Question: In the below figure, Two concentric circles of radii “a” and “b” (a > b) are given. Find the length ...

Question

In the below figure, Two concentric circles of radii “a” and “b” (a > b) are given. Find the length of the chord AB of the larger circle which touches the smaller circle at point C.

Answer 1

Solution

In the above figure, given in the problem, we have to find the length of AB. Now, as you can see, OC is the perpendicular from the centre of the chord of the larger circle and we know that the perpendicular from the centre of the circle onto a chord bisects the chord. This means that $AC=CB$ . From the figure, you can see that. Triangle OCB is a right-angled triangle, right-angled at C. In this triangle, OC is equal to “b” and OB equals “a” so we can find the length of CB by using Pythagoras theorem which states that ${{\left( Hypotenuse \right)}^{2}}={{\left( Perpendicular \right)}^{2}}+{{\left( Base \right)}^{2}}$ . Now, the length of AB is equal to twice of CB.
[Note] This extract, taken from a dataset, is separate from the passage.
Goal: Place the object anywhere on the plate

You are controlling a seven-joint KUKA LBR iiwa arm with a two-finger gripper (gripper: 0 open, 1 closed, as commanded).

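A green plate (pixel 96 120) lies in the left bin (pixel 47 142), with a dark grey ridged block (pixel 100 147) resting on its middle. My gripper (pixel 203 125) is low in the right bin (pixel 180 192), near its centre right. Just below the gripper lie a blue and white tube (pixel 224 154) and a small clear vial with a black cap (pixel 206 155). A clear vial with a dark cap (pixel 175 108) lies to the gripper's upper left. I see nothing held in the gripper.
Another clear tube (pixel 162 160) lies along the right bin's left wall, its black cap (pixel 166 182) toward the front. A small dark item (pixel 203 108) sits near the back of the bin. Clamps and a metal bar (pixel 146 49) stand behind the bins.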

Complete step by step answer:
We have given the following figure in the above problem:

Let us mark the smaller radius as “b” and the larger radius as “a” in the above diagram.

In the above problem, we are asked to find the length of the chord AB of the larger circle which touches the smaller circle at point C.
It is given that OC is perpendicular to AB. And we know that if a perpendicular from the centre of the circle drops onto the chord then that perpendicular bisects the chord. So, the length of AC and CB are equal.
$AC=CB$
As you can see the right-angled triangle OCB in the above figure in which we know the length of OB as “a” and OC as “b”. But we don’t know the length of CB which we can calculate by using the Pythagoras theorem.
In Pythagoras theorem, we have:
${{\left( Hypotenuse \right)}^{2}}={{\left( Perpendicular \right)}^{2}}+{{\left( Base \right)}^{2}}$
Now, hypotenuse is OB, perpendicular is OC and base is CB so substituting them in the above equation we get,
${{\left( OB \right)}^{2}}={{\left( OC \right)}^{2}}+{{\left( CB \right)}^{2}}$
Substituting OB as “a”, OC as “b” in the above equation we get,
$\begin{aligned} & {{\left( a \right)}^{2}}={{\left( b \right)}^{2}}+{{\left( CB \right)}^{2}} \\\ & \Rightarrow {{\left( CB \right)}^{2}}={{\left( a \right)}^{2}}-{{\left( b \right)}^{2}} \\\ \end{aligned}$
Taking square root on both the sides we get,
$CB=\sqrt{{{a}^{2}}-{{b}^{2}}}$
Now, the length of AB is equal to the addition of AC and CB.
$AB=AC+CB$
And we have shown above that $AC=CB$ so using this relation in the above equation we get,
$\begin{aligned} & AB=CB+CB \\\ & \Rightarrow AB=2CB \\\ \end{aligned}$
Substituting $CB=\sqrt{{{a}^{2}}-{{b}^{2}}}$ in the above equation we get,
$AB=2\sqrt{{{a}^{2}}-{{b}^{2}}}$
Hence, we got the length of the chord AB touching the smaller circle at point C as $2\sqrt{{{a}^{2}}-{{b}^{2}}}$ .

Note: In the above problem, the tricky part is the property that, if a perpendicular is dropped on the chord of the circle then that perpendicular bisects the chord. Pythagoras theorem is used very often in the problems but this property of the circle is specific to some problems. So, this question will make you realize the importance of this property.
The other point is in the above solution, in the following step:
$AB=AC+CB$
$\begin{aligned} & AB=CB+CB \\\ & \Rightarrow AB=2CB \\\ \end{aligned}$
You might have thought about why we put CB in place of AC and not AC in place of CB. The answer is because we have calculated the value of CB from the Pythagoras theorem so we know the value of CB not AC.